Constitutional context
The bill implicates the Fifth Amendment's Due Process Clause, which requires that criminal statutes be written with sufficient clarity so that ordinary people can understand what conduct is prohibited (the "void for vagueness" doctrine). The Sixth Amendment's guarantee of a fair trial is relevant to evidentiary standards used against defendants. The Eighth Amendment's proportionality principle is implicated because conviction under the analogue statute triggers Schedule I penalties, which are among the most severe in federal drug law. The Fourteenth Amendment's equal protection principles may be relevant if the evidentiary factors are applied unevenly across demographic groups.

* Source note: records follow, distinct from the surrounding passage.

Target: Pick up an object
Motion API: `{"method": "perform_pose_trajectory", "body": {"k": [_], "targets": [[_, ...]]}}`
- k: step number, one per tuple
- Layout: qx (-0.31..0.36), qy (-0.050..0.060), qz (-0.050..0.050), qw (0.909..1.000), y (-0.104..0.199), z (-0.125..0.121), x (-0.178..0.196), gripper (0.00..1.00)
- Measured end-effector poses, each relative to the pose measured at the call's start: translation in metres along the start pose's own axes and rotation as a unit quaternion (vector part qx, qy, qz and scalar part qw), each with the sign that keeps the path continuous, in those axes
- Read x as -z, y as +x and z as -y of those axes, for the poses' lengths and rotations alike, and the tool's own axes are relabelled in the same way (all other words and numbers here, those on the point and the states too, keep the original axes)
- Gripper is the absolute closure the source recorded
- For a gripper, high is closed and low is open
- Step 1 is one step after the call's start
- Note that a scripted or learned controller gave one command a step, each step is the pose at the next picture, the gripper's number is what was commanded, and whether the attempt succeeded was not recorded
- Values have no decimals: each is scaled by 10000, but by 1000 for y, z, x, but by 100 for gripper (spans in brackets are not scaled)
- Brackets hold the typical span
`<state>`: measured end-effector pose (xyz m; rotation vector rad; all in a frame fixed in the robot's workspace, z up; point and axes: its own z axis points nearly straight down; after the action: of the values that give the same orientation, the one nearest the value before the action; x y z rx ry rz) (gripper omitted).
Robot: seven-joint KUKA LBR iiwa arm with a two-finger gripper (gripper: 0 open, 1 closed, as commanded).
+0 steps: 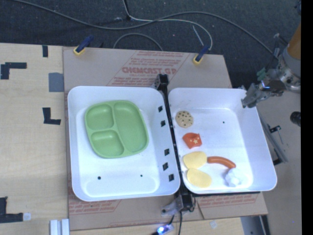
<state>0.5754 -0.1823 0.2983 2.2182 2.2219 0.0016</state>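
Grey two-finger jaws (250, 100) hovering over right shallow white bin's (254, 146) upper right rim, grip state unclear; round speckled cookie (184, 118), red wedge (192, 140) lying inside.

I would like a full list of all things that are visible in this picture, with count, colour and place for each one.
bins: 2, white, side by side on the bench
tray: 1, green, three compartments, in the left bin
cookie: 1, tan with dark dots, right bin, upper left
red piece: 1, red, right bin, below the cookie
yellow pieces: 2, yellow, right bin, lower left
sausage: 1, orange-red, right bin, right of the yellow pieces
white lump: 1, white, right bin, lower right
clamps: 2, yellow and blue, at the board's top edge
gripper: 1, grey, at the right bin's upper right corner
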Motion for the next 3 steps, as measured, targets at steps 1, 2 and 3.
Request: {"method": "perform_pose_trajectory", "body": {"k": [1, 2, 3], "targets": [[16, 16, -4, 10000, 56, 6, -2, 100], [24, 23, -10, 10000, 115, 6, -18, 100], [23, 30, -10, 10000, 170, 25, -29, 100]]}}
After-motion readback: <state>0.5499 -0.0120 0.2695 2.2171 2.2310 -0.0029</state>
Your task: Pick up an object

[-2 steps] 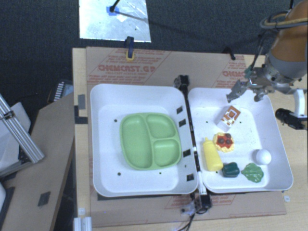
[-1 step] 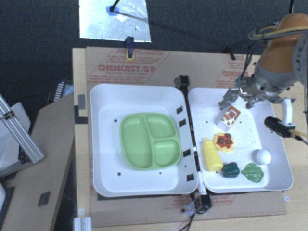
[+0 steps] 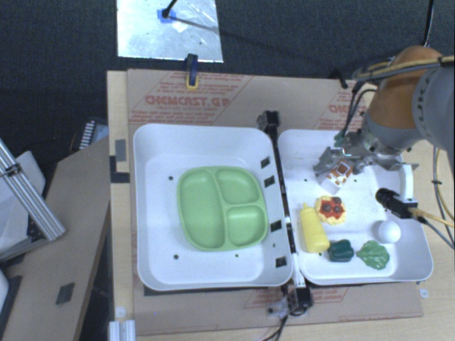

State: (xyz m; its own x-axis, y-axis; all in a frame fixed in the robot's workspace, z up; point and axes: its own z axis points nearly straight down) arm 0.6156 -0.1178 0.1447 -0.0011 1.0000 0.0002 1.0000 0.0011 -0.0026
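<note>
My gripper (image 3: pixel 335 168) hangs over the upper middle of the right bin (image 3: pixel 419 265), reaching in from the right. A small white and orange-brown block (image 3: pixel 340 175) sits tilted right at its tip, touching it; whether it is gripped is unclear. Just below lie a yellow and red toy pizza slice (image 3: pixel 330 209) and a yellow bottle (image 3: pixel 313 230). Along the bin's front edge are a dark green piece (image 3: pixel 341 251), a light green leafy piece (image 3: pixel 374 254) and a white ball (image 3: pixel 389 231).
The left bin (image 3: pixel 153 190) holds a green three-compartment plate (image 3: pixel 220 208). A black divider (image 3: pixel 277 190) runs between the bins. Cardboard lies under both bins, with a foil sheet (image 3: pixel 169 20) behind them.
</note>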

Prior court challenges to the Federal Analogue Act have raised vagueness concerns, and this bill's enumerated factors could either resolve or deepen those challenges depending on how specifically the factors are defined.
Checks and balances
This bill would shift some interpretive authority from the judicial branch to the legislative branch by codifying specific evidentiary factors in statute, reducing the discretion courts currently exercise in determining what evidence is relevant to the "intended for human consumption" question. It would also strengthen the hand of the executive branch (federal prosecutors) by providing a clearer statutory framework for building analogue drug cases. Congress retains authority over the underlying scheduling and penalty structure.
Historical precedent
The Federal Analogue Act (21 U.S.C. § 813), enacted as part of the Controlled Substances Analogue Enforcement Act of 1986, established the original framework this bill amends. Courts have repeatedly grappled with the vagueness of the "intended for human consumption" standard, including in United States v. Forbes (10th Cir. 1992) and subsequent circuit-level decisions, creating the legal ambiguity this bill seeks to address.